Work to be completed => Word for word, reproduce every line of the data below.

Extracted records =>
- Opening Delimiter -
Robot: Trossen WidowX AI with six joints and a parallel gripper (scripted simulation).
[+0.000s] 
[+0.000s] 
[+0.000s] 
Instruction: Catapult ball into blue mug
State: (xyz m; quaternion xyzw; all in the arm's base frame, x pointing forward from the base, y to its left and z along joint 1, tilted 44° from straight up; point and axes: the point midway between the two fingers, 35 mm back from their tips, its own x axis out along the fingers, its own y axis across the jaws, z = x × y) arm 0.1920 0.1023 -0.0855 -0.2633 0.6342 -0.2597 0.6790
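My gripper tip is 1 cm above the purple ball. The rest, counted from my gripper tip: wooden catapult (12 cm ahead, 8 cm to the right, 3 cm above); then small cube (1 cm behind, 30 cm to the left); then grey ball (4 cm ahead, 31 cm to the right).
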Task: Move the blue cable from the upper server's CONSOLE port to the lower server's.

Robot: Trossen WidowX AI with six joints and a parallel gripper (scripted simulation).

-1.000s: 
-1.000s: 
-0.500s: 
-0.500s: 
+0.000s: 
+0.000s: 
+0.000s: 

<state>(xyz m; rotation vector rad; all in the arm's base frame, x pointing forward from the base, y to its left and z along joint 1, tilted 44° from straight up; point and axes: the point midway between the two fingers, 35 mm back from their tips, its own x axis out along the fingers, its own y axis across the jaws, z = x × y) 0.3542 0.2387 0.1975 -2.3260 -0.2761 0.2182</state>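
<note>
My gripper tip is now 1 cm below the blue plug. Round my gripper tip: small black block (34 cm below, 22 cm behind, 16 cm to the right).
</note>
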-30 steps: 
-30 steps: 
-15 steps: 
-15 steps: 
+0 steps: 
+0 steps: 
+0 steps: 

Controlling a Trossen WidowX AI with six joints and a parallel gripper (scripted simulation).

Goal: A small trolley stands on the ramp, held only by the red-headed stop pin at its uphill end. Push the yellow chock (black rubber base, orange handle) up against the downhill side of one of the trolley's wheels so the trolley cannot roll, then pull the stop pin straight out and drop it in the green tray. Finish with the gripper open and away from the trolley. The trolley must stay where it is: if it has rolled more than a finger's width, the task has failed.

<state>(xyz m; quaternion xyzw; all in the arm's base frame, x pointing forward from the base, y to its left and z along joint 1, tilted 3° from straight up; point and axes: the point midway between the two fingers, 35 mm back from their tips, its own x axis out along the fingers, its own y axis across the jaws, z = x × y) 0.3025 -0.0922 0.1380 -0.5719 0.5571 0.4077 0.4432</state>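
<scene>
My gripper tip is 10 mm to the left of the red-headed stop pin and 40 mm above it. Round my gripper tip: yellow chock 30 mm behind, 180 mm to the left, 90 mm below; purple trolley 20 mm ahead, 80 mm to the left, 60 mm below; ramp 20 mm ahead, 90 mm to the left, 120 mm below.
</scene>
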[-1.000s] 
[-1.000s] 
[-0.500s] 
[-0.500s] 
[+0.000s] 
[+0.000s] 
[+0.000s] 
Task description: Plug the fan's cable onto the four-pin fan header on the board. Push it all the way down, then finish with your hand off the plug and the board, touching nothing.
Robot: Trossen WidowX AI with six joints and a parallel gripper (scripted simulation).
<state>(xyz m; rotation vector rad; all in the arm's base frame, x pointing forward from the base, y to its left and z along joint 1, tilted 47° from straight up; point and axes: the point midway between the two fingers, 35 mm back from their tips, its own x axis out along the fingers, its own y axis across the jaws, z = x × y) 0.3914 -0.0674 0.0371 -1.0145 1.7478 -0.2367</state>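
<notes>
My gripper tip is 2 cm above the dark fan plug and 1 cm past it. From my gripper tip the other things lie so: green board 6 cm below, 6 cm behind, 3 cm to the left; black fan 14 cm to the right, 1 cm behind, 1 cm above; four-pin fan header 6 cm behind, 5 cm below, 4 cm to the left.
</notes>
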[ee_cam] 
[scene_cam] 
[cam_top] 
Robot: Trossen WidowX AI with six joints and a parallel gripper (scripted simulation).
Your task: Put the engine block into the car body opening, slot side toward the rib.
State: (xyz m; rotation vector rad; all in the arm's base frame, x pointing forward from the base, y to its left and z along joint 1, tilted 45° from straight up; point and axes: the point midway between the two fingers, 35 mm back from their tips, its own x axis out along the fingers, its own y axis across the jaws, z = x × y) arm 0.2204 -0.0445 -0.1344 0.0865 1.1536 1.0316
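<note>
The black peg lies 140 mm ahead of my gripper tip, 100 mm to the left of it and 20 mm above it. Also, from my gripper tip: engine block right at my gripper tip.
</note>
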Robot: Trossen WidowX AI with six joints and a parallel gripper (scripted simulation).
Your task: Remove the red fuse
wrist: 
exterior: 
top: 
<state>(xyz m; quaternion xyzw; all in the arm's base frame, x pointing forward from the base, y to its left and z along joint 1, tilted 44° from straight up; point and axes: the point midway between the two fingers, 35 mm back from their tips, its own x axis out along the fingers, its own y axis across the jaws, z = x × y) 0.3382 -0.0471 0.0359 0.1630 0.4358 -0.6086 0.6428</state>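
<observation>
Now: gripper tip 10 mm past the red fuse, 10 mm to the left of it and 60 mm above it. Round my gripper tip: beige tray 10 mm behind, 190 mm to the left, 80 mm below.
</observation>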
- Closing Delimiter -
Solved problem =>
Robot: Trossen WidowX AI with six joints and a parallel gripper (scripted simulation).
[+0.000s] 
[+0.000s] 
[+0.000s] 
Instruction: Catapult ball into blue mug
State: (xyz m; quaternion xyzw; all in the arm's base frame, x pointing forward from the base, y to its left and z along joint 1, tilted 44° from straight up; point and axes: the point midway between the two fingers, 35 mm back from their tips, its own x axis out along the fingers, its own y axis across the jaws, z = x × y) arm 0.1920 0.1023 -0.0855 -0.2633 0.6342 -0.2597 0.6790
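My gripper tip is 1 cm above the purple ball. The rest, counted from my gripper tip: wooden catapult (12 cm ahead, 8 cm to the right, 3 cm above); then small cube (1 cm behind, 30 cm to the left); then grey ball (4 cm ahead, 31 cm to the right).
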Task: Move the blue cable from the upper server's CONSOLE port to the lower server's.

Robot: Trossen WidowX AI with six joints and a parallel gripper (scripted simulation).

-1.000s: 
-1.000s: 
-0.500s: 
-0.500s: 
+0.000s: 
+0.000s: 
+0.000s: 

<state>(xyz m; rotation vector rad; all in the arm's base frame, x pointing forward from the base, y to its left and z along joint 1, tilted 44° from straight up; point and axes: the point midway between the two fingers, 35 mm back from their tips, its own x axis out along the fingers, its own y axis across the jaws, z = x × y) 0.3542 0.2387 0.1975 -2.3260 -0.2761 0.2182</state>
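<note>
My gripper tip is now 1 cm below the blue plug. Round my gripper tip: small black block (34 cm below, 22 cm behind, 16 cm to the right).
</note>
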-30 steps: 
-30 steps: 
-15 steps: 
-15 steps: 
+0 steps: 
+0 steps: 
+0 steps: 

Controlling a Trossen WidowX AI with six joints and a parallel gripper (scripted simulation).

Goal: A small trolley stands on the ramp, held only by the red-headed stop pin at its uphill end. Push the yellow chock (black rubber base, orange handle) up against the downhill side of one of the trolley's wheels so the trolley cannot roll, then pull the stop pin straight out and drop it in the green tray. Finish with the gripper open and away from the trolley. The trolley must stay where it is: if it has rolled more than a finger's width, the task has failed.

<state>(xyz m; quaternion xyzw; all in the arm's base frame, x pointing forward from the base, y to its left and z along joint 1, tilted 3° from straight up; point and axes: the point midway between the two fingers, 35 mm back from their tips, its own x axis out along the fingers, its own y axis across the jaws, z = x × y) 0.3025 -0.0922 0.1380 -0.5719 0.5571 0.4077 0.4432</state>
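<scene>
My gripper tip is 10 mm to the left of the red-headed stop pin and 40 mm above it. Round my gripper tip: yellow chock 30 mm behind, 180 mm to the left, 90 mm below; purple trolley 20 mm ahead, 80 mm to the left, 60 mm below; ramp 20 mm ahead, 90 mm to the left, 120 mm below.
</scene>
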[-1.000s] 
[-1.000s] 
[-0.500s] 
[-0.500s] 
[+0.000s] 
[+0.000s] 
[+0.000s] 
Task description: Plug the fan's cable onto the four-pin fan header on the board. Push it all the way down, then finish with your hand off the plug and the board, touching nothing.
Robot: Trossen WidowX AI with six joints and a parallel gripper (scripted simulation).
<state>(xyz m; rotation vector rad; all in the arm's base frame, x pointing forward from the base, y to its left and z along joint 1, tilted 47° from straight up; point and axes: the point midway between the two fingers, 35 mm back from their tips, its own x axis out along the fingers, its own y axis across the jaws, z = x × y) 0.3914 -0.0674 0.0371 -1.0145 1.7478 -0.2367</state>
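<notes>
My gripper tip is 2 cm above the dark fan plug and 1 cm past it. From my gripper tip the other things lie so: green board 6 cm below, 6 cm behind, 3 cm to the left; black fan 14 cm to the right, 1 cm behind, 1 cm above; four-pin fan header 6 cm behind, 5 cm below, 4 cm to the left.
</notes>
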[ee_cam] 
[scene_cam] 
[cam_top] 
Robot: Trossen WidowX AI with six joints and a parallel gripper (scripted simulation).
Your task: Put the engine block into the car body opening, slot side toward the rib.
State: (xyz m; rotation vector rad; all in the arm's base frame, x pointing forward from the base, y to its left and z along joint 1, tilted 45° from straight up; point and axes: the point midway between the two fingers, 35 mm back from their tips, its own x axis out along the fingers, its own y axis across the jaws, z = x × y) arm 0.2204 -0.0445 -0.1344 0.0865 1.1536 1.0316
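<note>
The black peg lies 140 mm ahead of my gripper tip, 100 mm to the left of it and 20 mm above it. Also, from my gripper tip: engine block right at my gripper tip.
</note>
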Robot: Trossen WidowX AI with six joints and a parallel gripper (scripted simulation).
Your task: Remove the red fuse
wrist: 
exterior: 
top: 
<state>(xyz m; quaternion xyzw; all in the arm's base frame, x pointing forward from the base, y to its left and z along joint 1, tilted 44° from straight up; point and axes: the point midway between the two fingers, 35 mm back from their tips, its own x axis out along the fingers, its own y axis across the jaws, z = x × y) 0.3382 -0.0471 0.0359 0.1630 0.4358 -0.6086 0.6428</state>
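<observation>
Now: gripper tip 10 mm past the red fuse, 10 mm to the left of it and 60 mm above it. Round my gripper tip: beige tray 10 mm behind, 190 mm to the left, 80 mm below.
</observation>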

What was asked now has a complete answer.